Since the 1990s, models and seismic measurements have indicated that Earth’s iron-nickel inner core moves at its own pace. Over decades, the rotation of the inner core speeds up and slows down relative to the rest of the planet, affecting things such as the length of a day.

Those changes in rotation are mainly due to magnetic forces generated by convection in Earth’s liquid outer core, says John Vidale at the University of Southern California. “That flow is continually torquing the inner core.”

Those magnetic forces, or related processes, could change the shape of the inner core as well as its rotation – in fact, some previous measurements of seismic waves passing through the planet’s centre seemed to indicate just that. But uncertainty about the core’s rotation made it impossible to distinguish between a change in rotation and a change in shape.

Now, Vidale and his colleagues have analysed seismic waves generated by 128 earthquakes off the coast of South America between 1991 and 2023. The waves were all measured by instruments in Alaska after passing through the planet.

From these, the researchers identified 168 pairs of seismic waves that passed through or near the same area of the inner core – but years apart. Identifying these matches was only possible due to recent work better constraining the changes in rotation of the inner core, says Vidale.

Both waves in each pair that didn’t pass through the inner core shared a similar pattern, suggesting nothing had changed in those areas within our planet between the first and second quake. But the waves in pairs that did intersect with the inner core didn’t match, indicating something about the core had changed beyond what could be explained by differences in rotation.

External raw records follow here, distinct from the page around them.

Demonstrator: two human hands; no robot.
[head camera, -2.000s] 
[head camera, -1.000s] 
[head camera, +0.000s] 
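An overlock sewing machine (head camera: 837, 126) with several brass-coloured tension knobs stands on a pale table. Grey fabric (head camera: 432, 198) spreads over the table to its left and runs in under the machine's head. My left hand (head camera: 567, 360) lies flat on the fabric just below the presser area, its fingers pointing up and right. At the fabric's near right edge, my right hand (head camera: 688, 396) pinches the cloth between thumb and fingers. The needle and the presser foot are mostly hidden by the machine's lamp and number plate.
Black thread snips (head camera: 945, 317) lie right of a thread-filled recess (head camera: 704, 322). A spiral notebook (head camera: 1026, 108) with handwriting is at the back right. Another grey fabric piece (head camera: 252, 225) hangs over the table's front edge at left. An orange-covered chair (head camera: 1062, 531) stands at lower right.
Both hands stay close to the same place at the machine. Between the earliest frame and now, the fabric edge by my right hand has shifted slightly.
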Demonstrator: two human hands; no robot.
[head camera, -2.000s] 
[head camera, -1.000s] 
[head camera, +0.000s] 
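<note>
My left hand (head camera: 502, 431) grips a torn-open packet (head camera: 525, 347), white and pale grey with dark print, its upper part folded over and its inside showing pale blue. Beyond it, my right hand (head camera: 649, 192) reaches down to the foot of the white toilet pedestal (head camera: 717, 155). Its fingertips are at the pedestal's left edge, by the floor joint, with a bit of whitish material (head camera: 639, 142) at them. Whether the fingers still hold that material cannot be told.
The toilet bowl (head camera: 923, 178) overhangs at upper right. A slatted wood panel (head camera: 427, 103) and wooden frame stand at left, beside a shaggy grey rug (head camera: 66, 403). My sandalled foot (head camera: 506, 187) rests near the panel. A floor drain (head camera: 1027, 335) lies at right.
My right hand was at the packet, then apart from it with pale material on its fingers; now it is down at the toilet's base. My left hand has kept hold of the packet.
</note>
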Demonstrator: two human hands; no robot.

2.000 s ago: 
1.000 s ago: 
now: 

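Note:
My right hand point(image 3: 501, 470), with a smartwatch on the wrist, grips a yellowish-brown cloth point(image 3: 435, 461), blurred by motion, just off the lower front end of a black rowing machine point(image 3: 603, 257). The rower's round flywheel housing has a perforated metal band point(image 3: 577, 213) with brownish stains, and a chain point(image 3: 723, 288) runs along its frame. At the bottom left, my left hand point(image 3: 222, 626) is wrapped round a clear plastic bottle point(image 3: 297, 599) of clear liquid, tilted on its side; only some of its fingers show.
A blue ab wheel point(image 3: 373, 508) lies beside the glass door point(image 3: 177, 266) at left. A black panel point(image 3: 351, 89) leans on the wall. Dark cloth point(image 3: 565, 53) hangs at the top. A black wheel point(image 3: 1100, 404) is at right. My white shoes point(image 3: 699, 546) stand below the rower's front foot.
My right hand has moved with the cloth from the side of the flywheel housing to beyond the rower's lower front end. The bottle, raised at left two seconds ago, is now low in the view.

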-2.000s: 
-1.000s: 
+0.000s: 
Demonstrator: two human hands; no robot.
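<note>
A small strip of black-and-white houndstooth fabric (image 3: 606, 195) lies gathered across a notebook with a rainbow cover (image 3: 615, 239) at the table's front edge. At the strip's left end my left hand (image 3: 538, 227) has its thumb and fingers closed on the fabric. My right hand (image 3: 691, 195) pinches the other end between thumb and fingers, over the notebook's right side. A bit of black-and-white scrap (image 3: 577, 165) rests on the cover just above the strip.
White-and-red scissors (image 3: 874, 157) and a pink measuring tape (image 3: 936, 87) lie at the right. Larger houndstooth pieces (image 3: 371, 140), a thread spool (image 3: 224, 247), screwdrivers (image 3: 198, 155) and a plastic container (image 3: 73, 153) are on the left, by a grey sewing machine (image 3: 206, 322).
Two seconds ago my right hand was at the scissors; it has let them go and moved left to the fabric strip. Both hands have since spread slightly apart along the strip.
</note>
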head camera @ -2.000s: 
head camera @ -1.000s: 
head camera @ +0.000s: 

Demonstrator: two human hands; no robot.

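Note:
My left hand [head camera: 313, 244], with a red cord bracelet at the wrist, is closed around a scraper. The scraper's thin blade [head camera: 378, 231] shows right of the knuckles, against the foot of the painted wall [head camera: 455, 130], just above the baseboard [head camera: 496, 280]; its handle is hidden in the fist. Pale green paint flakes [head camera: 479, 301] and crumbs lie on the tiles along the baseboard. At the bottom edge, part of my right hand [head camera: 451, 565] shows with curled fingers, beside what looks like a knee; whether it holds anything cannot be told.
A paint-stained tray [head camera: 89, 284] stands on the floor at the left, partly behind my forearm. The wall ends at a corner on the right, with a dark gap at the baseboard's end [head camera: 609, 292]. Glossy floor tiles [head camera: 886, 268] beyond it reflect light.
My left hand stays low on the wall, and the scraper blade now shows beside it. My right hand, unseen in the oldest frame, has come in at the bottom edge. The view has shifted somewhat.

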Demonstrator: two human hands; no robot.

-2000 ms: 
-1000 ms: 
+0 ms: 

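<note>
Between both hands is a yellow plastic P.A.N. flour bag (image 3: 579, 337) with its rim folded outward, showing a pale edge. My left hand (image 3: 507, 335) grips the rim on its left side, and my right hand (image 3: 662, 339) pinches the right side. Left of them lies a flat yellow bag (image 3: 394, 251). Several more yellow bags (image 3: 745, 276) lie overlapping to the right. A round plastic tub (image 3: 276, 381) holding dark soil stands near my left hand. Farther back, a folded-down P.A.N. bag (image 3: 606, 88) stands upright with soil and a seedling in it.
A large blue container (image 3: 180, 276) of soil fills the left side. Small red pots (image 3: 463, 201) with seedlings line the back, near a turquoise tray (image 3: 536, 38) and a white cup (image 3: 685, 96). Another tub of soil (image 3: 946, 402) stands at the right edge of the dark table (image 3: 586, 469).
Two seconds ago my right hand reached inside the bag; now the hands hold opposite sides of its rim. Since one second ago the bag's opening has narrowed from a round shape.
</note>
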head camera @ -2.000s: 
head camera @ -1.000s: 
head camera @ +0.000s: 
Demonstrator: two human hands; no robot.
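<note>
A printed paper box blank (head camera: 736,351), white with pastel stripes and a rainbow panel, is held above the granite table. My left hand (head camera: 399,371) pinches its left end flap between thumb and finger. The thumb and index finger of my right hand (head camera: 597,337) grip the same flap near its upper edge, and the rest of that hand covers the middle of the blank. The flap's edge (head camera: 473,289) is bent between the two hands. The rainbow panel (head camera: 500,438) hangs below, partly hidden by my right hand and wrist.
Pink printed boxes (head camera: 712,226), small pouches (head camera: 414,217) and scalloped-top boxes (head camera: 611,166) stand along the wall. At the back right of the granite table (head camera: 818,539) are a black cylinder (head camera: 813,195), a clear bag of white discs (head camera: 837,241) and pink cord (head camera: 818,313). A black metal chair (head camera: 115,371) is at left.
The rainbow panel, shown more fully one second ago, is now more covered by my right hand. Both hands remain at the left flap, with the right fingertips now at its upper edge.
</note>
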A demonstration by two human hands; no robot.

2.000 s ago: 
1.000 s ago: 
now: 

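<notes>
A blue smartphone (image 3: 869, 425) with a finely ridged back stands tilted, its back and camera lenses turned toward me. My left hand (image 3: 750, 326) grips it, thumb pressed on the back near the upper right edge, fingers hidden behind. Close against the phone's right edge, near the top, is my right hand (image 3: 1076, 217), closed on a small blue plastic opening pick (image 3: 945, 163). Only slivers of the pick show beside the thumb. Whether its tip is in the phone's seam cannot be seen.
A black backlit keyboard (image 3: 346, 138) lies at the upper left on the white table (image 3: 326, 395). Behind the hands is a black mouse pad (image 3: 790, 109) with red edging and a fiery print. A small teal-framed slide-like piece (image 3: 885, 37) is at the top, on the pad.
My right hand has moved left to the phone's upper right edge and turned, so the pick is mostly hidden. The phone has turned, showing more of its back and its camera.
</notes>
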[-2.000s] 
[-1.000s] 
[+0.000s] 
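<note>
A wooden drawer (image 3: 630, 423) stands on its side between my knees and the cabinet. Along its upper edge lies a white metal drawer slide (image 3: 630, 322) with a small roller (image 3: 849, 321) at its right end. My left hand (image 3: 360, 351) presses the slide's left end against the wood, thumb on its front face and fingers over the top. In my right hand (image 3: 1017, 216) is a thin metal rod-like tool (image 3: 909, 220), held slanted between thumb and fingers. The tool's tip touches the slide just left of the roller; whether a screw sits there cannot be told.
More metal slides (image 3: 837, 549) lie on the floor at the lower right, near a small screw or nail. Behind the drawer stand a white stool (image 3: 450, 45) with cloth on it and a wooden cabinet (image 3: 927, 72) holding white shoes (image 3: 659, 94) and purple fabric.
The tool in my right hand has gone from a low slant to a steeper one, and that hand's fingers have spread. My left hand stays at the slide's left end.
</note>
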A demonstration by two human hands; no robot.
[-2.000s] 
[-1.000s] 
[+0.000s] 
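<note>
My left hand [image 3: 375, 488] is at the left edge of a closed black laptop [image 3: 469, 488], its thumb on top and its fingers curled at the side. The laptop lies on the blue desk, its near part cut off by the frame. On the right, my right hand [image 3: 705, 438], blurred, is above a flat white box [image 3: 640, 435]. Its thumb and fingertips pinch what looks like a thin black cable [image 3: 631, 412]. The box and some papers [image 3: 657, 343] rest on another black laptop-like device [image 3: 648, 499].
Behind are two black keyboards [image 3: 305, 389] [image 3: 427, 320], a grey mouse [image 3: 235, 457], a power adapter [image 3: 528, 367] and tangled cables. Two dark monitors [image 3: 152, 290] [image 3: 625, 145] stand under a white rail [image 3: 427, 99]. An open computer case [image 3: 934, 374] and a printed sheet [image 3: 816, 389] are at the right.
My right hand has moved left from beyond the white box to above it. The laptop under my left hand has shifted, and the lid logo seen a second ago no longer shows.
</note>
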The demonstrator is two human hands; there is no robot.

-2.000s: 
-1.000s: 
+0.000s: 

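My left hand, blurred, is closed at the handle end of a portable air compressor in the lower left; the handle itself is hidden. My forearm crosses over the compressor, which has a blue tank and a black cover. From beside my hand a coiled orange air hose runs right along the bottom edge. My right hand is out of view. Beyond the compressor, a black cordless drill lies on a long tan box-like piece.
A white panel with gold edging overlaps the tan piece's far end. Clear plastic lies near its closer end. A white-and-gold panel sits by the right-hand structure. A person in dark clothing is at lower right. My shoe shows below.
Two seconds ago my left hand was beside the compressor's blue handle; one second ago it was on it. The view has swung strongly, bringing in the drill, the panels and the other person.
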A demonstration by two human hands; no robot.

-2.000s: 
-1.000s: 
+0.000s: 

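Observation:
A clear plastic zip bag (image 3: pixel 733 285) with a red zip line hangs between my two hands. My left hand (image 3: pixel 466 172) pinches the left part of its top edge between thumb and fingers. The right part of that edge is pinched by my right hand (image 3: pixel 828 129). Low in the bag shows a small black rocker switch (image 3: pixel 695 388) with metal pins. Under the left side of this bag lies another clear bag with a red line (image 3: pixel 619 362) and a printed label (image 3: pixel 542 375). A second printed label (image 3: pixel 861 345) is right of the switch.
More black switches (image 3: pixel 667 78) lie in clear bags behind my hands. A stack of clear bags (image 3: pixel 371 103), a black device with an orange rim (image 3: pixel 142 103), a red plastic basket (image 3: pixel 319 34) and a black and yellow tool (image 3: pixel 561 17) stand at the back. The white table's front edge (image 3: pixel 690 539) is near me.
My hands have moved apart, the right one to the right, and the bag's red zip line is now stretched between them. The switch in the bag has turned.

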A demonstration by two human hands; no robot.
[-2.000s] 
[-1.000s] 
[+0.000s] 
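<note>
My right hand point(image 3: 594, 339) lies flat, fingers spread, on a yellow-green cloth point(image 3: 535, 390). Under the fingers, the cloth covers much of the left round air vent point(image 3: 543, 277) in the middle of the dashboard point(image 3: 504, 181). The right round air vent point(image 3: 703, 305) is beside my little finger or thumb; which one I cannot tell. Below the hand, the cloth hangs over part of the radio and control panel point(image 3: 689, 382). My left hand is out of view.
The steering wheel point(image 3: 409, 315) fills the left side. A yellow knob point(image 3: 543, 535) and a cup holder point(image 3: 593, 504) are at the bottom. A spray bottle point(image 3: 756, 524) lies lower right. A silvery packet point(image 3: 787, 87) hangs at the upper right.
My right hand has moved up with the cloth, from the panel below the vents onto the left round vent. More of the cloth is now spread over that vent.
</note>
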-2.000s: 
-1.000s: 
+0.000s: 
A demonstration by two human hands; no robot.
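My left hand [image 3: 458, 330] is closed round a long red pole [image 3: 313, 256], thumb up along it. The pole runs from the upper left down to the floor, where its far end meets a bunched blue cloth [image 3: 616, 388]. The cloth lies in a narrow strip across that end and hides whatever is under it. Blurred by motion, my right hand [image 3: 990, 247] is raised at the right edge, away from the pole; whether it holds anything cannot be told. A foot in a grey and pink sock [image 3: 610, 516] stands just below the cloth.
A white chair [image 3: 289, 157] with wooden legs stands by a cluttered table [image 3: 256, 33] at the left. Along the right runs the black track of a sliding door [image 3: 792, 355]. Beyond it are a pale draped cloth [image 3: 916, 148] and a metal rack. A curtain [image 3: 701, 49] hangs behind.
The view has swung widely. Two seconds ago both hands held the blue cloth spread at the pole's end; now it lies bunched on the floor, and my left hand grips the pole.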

The researchers say this suggests the inner core not only slows down or speeds up its rotation over decades, but it also changes shape. They say these changes would most likely be caused by convection in the outer core pulling magnetically at the less viscous edge of the solid inner core, or by interactions between the inner core and structures in the lower mantle, the layer between our planet’s core and its crust.

Hrvoje Tkalčić at Australian National University, who wasn’t involved with the research, says this is a “step forward” towards resolving changes in the inner core beyond rotation. But he says a change in shape isn’t the only explanation for the mismatched seismic waves.

As Vidale and his colleagues acknowledge, those differences could also be caused by unrelated changes in the outer core, convection within the inner core itself or even eruptions of melted material from the inner core. “It’s really hard to tell,” says Vidale. He suggests that studying more repeat earthquakes in the future will help identify changes in more detail.

Tkalčić says more seismological measurements in remote places, like the ocean floor, would also help. “This is critical to understanding the evolution of the Earth’s deepest interior, from the time of the planetary formation to the present day,” he says.